The FBI did not respond to questions, leaving unclear whether the agency has reconfigured the program’s default settings or determined how many times this has happened with other investigations.
The FBI is not known for upholding rigorous guardrails around sensitive information. It has frequently flouted rules meant to protect Americans’ privacy and searched through National Security Agency datasets on Americans without court orders, as the Foreign Intelligence Surveillance Court revealed in an unsealed finding earlier this year.
Law enforcement agents were sifting through data obtained through warrantless surveillance under Section 702 of the Foreign Intelligence Surveillance Act (FISA) for other cases on organized crime and health-care fraud, the court said. And the FBI was warned against this kind of behavior and told how it could jeopardize Americans’ protections against unreasonable searches and seizures back in 2018.
A 2013 report from the American Civil Liberties Union noted how the FBI’s massive, digital “Investigative Data Warehouse”—which became supercharged by the Patriot Act after the Sept. 11 attacks—eventually came under fire from Congress when it demanded an audit. When the FBI refused to give auditors access, Congress paused funding temporarily but eventually the matter became largely forgotten.
Most privacy experts who spoke to The Daily Beast on Thursday commended the FBI for addressing the problem, but warned that this episode foreshadows more serious privacy debacles down the line.
“Our privacy should not be dependent on the actions of individual prosecutors and FBI agents. While it’s good that the defendant in this case was notified and the government is taking steps to delete the data, the government is still ingesting huge amounts of data and Palantir makes this data widely accessible by default,” said Ángel Díaz, a privacy expert who teaches at the University of California Los Angeles law school. “There may be other cases where this same kind of wide data sharing goes on undetected.”

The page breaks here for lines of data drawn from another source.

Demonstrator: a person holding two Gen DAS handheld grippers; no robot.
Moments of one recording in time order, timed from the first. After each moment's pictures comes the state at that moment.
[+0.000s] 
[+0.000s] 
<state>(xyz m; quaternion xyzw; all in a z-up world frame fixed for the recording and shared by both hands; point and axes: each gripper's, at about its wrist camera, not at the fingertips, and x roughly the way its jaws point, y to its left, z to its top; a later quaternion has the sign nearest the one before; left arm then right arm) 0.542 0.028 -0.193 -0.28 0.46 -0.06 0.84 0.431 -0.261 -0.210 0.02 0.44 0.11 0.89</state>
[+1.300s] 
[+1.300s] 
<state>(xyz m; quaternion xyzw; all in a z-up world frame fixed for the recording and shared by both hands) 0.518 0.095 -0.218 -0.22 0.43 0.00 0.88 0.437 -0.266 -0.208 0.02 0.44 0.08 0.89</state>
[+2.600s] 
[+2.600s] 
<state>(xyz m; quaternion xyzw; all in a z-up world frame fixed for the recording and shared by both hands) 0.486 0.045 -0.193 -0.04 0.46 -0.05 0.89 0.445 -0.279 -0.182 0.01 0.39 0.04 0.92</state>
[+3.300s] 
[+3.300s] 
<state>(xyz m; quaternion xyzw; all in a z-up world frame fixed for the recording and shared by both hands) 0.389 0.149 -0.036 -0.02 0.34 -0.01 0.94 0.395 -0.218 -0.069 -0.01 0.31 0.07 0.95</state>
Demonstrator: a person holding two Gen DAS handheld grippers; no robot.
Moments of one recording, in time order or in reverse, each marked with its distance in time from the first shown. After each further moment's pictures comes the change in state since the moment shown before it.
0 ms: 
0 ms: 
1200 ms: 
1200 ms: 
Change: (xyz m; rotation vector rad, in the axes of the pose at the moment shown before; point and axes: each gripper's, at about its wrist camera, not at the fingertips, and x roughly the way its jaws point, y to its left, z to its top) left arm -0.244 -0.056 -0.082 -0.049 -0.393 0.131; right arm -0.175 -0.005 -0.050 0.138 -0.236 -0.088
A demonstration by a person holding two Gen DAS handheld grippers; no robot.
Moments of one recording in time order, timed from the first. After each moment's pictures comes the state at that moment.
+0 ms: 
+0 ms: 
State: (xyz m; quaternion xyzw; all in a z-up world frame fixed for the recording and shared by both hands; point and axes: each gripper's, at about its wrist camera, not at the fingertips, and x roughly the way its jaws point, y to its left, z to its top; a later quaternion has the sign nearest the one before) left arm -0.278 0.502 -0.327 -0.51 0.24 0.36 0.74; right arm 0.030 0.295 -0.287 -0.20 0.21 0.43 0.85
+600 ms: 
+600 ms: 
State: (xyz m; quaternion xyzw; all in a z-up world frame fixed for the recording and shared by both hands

Aside from the potential privacy concerns for the American public in general, this slip-up could complicate the case that federal prosecutors have against Griffith if his defense team claims it somehow tainted the investigation.
“We are deeply concerned about what happened here. We are investigating the situation and Mr. Griffith’s potential legal remedies,” said Brian E. Klein, his defense attorney in Los Angeles.
“This is not the first time we’ve seen the FBI wrongly searching through people’s sensitive emails and data in ways that the Fourth Amendment prohibits,” said Patrick Toomey, an attorney who specializes in national security matters at the ACLU.
A similar miscalculation by the FBI in New York ruined its 2018 case against Ali Sadr Hashemi Nejad, a banker accused of dodging U.S. sanctions by hiding how Iranian money paid for a $500 million housing project in Venezuela.
In that case, the Manhattan district attorney obtained a ton of information with a search warrant and handed it off to the FBI. Instead of identifying the relevant stuff and ditching the rest, federal agents vigorously sorted through it all—without getting their own search warrant.
U.S. District Judge Alison J. Nathan dismissed the case this past February. In her order, she ripped into FBI agents who “uploaded raw email search-warrant returns into its ‘BIDMAS’ database and searched this database hundreds of times, contrary to the Government’s representations… and almost certainly in violation of the Constitution.” And she excoriated prosecutors who tried to “bury” the evidence.
This kind of unauthorized access poses a greater danger to the public’s liberty now because law enforcement relies on such powerful surveillance tools and analytical software that can piece it all together, said Michael German, a former FBI special agent who is now scholar at the Brennan Center for Justice. And repeat mistakes could hurt future investigations, he warned.
“If the judge doesn’t feel confident the FBI will honor the limits they impose, they’ll be less likely to grant them permission in the future,” German said. “The FBI has shown that it is ineffective in enforcing limits.”